Mozambique’s government has planned a reopening process in three stages, with the first coming into effect on 18 August. Phases two and three are to be introduced in September and in October, respectively.
There have been 2,079 confirmed coronavirus cases in the country, leading to 15 deaths.
Gambia imposes curfew as cases rise 60% in a week
Gambia, mainland Africa's smallest country, imposed a three-week curfew on Wednesday after coronavirus cases surged over 60% in the last seven days to nearly 800.
Authorities attributed the rise to people relaxing their guard on protective measures that had so far kept Gambia's case total the lowest in Africa. Testing has also increased in the country, where the number of deaths is 16.
A 10 p.m. to 5 a.m. curfew will go into effect on Thursday, public gatherings will be banned and markets will have to close by 2 p.m., government spokesman Ebrima Sankareh told the national broadcaster.
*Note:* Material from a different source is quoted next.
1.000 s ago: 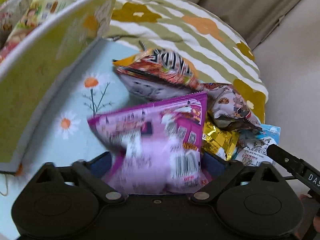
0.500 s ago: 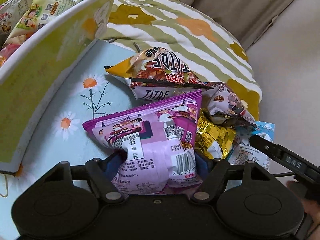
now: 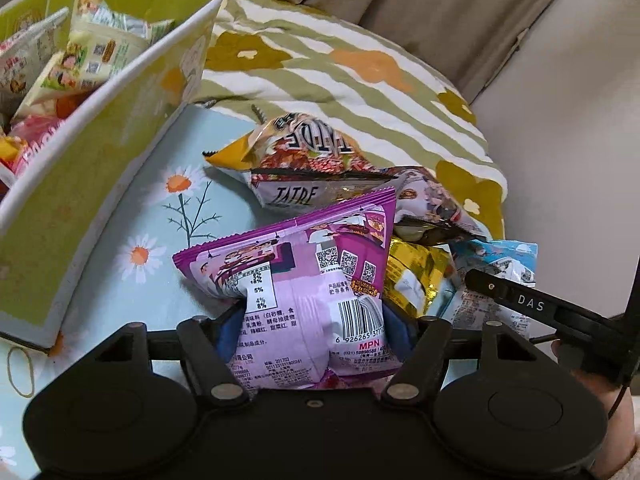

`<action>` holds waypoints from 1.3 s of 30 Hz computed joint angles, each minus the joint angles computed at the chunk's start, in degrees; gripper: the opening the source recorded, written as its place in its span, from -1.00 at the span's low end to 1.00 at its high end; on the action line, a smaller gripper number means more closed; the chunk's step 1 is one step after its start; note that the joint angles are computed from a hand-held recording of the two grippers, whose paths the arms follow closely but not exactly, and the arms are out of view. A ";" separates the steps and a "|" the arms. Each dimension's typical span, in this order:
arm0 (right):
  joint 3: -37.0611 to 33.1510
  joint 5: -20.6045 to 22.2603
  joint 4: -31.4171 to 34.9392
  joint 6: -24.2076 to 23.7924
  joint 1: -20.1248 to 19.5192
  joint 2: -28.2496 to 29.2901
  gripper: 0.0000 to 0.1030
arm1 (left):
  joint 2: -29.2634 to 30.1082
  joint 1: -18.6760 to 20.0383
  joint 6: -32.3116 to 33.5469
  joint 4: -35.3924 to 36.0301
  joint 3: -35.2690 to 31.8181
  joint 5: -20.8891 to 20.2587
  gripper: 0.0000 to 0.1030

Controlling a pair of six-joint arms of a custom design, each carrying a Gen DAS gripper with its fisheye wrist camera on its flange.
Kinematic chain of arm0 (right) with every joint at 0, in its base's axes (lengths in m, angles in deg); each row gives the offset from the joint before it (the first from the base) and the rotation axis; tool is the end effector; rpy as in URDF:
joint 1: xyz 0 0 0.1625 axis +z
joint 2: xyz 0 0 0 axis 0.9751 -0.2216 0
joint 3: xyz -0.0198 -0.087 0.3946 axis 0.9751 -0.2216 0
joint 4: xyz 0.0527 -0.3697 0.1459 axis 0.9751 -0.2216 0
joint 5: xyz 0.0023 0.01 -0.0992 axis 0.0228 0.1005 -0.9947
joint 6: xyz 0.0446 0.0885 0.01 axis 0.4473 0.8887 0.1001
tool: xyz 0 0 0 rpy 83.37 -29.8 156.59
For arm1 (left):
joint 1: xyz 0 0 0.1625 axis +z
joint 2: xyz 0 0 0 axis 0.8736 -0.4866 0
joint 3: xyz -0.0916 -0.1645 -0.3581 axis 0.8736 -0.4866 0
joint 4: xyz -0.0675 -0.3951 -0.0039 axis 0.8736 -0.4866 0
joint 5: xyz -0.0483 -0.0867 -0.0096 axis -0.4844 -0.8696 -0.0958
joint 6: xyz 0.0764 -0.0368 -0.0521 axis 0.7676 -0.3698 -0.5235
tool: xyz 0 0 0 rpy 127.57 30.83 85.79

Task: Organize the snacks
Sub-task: 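Grasp a purple bag with left tool while right tool grasps a blue-white bag, then carry both bags into the box and open both tools to release them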

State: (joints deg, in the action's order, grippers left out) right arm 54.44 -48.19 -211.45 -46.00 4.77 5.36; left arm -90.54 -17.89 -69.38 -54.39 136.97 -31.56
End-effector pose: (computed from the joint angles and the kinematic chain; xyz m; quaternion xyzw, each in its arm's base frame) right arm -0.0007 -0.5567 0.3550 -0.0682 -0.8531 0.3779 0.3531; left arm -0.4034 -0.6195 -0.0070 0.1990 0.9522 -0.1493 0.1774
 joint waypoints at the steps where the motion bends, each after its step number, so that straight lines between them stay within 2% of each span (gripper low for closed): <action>1: 0.58 -0.05 -0.30 0.29 0.18 -0.43 0.50 | -0.37 -0.19 0.59 -0.65 0.57 0.04 0.42; 13: 7.39 -2.94 -3.74 6.77 3.95 -6.23 0.45 | -6.42 -2.82 8.54 -9.68 7.79 -1.17 0.42; 19: 7.35 -4.72 -4.96 6.70 9.30 -7.32 0.43 | -9.98 -3.25 11.35 -15.73 11.09 0.32 0.42; 23: 5.69 -2.51 -4.96 5.66 13.25 -6.66 0.43 | -12.91 -2.87 13.15 -19.74 12.93 1.87 0.42; 30: -0.31 2.27 -2.49 8.44 18.57 -1.30 0.43 | -17.67 -0.66 18.76 -23.83 12.85 5.07 0.42; 36: -9.04 2.24 -1.07 9.58 23.10 7.68 0.43 | -19.27 3.18 23.80 -20.30 7.53 5.64 0.42; 39: -13.62 1.48 -0.47 9.89 24.94 12.37 0.43 | -19.08 5.47 26.54 -16.39 3.68 4.65 0.42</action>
State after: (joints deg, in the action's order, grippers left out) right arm 40.82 -46.71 -211.93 -36.10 29.71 17.73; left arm -109.62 -12.42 -42.83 -70.77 140.65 -26.91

Coronavirus live Africa updates: good morning
Hello and welcome to our live, Africa-focused coverage of the coronavirus pandemic, which as of 07:30 WAT had registered over 18.8 million cases and nearly 708,000 deaths worldwide, according to data compiled by Johns Hopkins University.
In Africa, according to the latest update by the World Health Organization (WHO), there have been over 978,000 cases and 21,000 deaths.